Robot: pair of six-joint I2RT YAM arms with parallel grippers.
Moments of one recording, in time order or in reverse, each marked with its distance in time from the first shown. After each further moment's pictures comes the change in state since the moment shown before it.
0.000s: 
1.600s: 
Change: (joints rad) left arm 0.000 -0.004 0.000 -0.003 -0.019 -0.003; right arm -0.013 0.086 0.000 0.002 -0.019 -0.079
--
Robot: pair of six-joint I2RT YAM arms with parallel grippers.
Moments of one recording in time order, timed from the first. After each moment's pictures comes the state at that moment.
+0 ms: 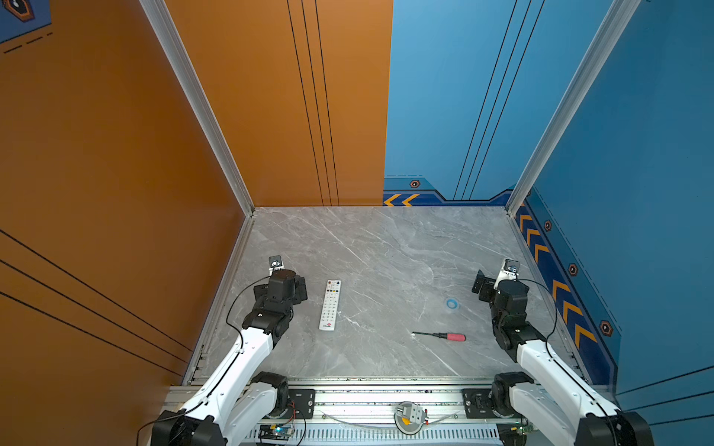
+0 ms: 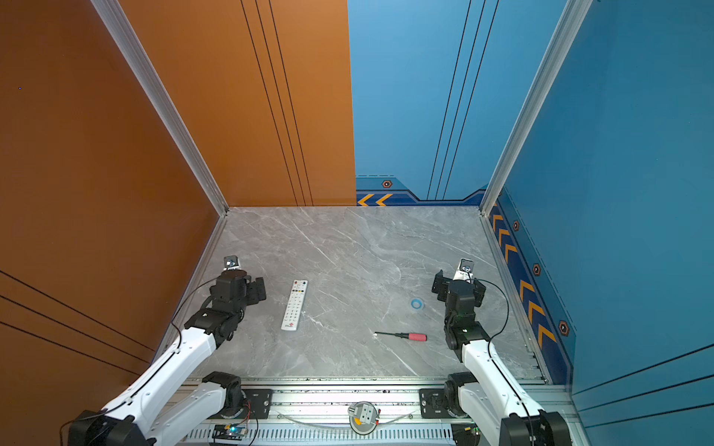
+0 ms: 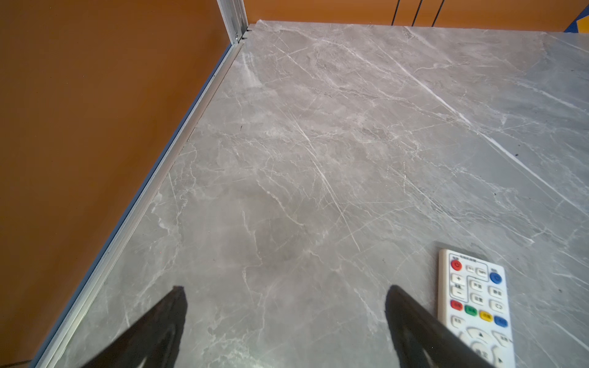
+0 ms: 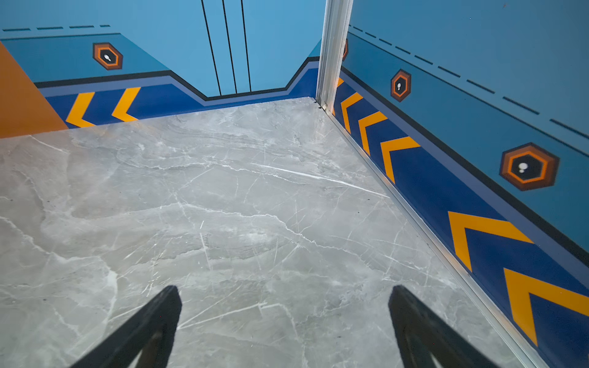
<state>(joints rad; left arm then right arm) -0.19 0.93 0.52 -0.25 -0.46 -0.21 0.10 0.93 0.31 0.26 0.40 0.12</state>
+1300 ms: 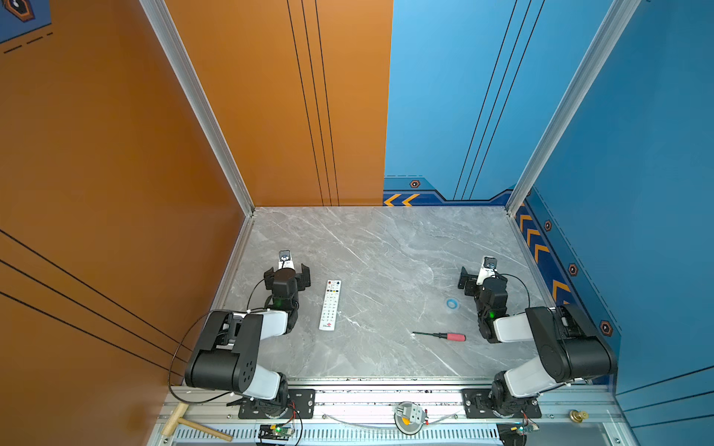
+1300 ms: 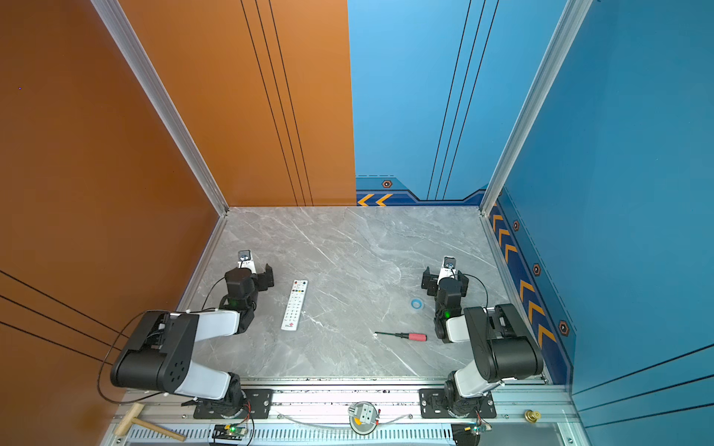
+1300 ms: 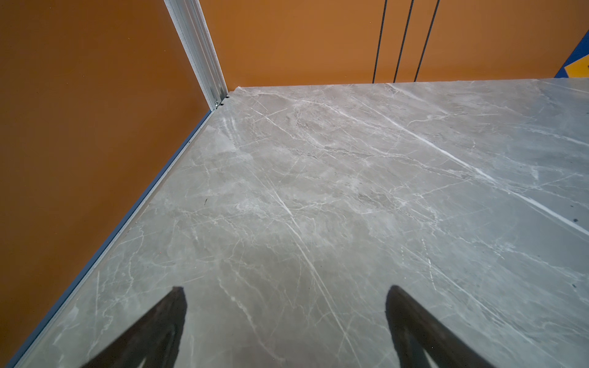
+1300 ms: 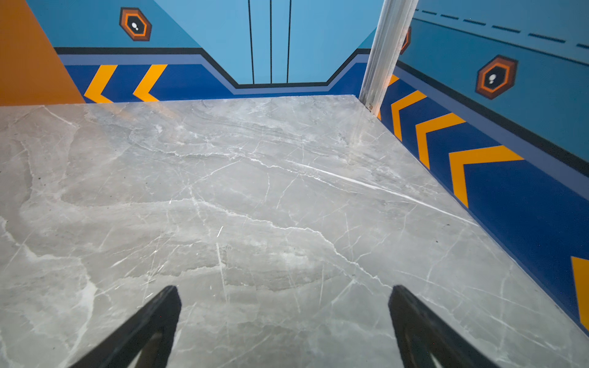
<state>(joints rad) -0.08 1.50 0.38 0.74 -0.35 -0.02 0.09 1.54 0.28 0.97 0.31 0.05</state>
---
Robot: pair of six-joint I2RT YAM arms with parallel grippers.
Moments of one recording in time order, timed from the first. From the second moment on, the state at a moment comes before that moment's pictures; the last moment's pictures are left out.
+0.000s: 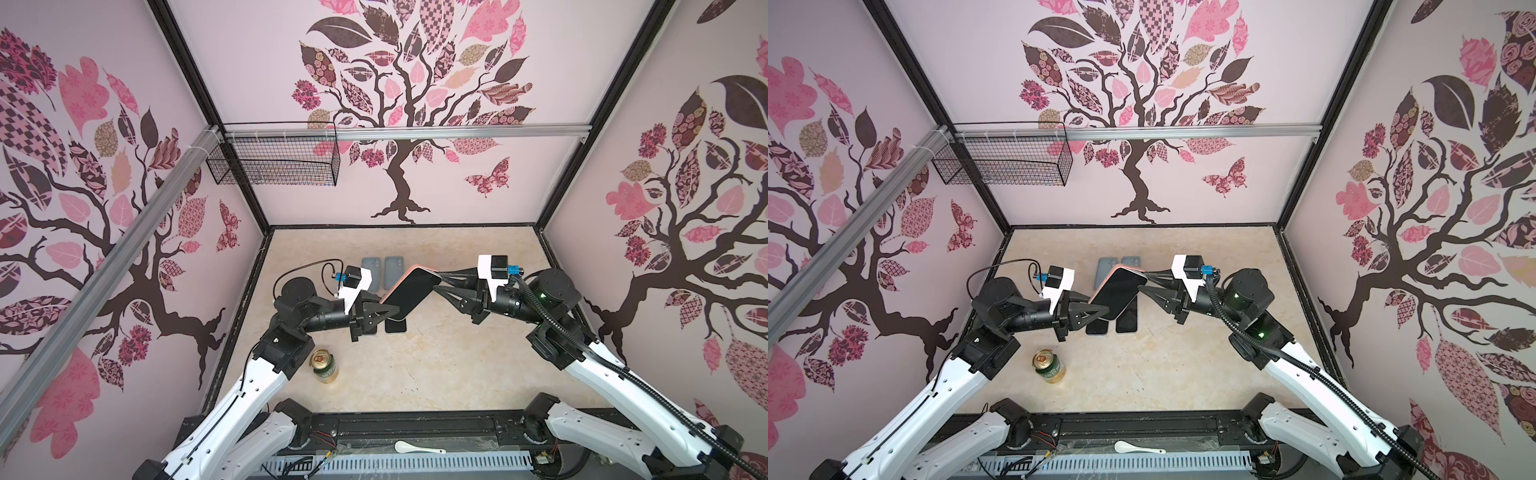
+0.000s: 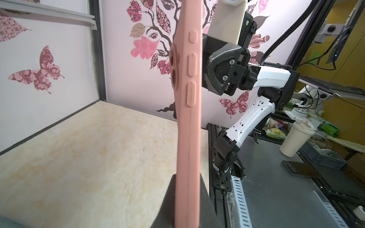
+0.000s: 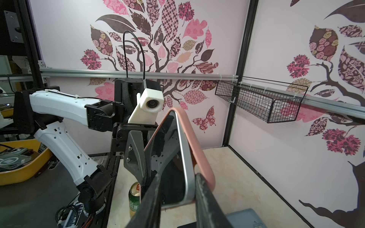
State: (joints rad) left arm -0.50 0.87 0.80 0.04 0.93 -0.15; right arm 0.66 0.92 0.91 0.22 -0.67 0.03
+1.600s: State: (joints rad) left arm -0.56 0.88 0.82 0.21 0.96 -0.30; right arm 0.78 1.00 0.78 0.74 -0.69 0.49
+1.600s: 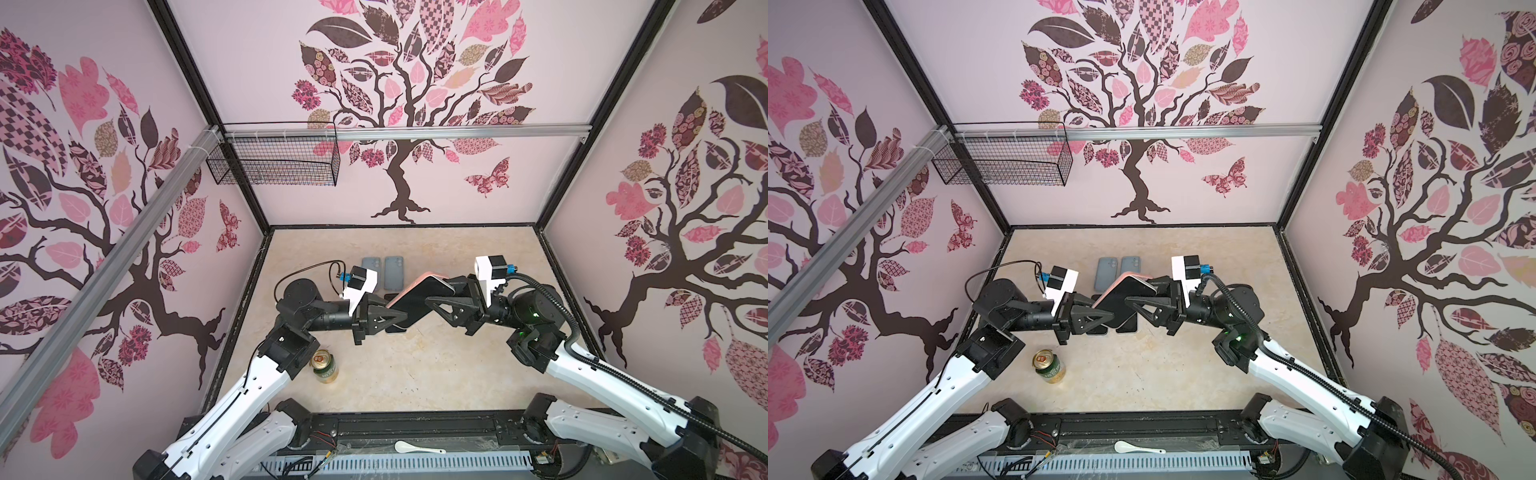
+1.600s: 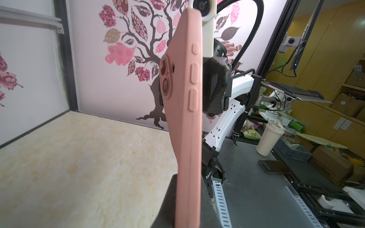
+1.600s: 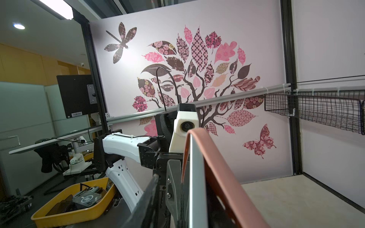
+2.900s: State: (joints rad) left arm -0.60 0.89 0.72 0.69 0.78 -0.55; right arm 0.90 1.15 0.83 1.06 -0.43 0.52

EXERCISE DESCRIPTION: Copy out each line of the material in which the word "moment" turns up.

TASK RESULT:
Moments of one recording, in time order or in reverse, each marked with its distance in time from the first shown. After each further moment's pictures comes the change in state since the moment shown before it.
Moments of one recording in time order, timed from the first. After each moment's pictures comes the state at that moment.
Moments of one recording in time order, timed from the first. From the second moment on, the state at a moment comes before that moment's pictures; the last moment's pictures are left out.

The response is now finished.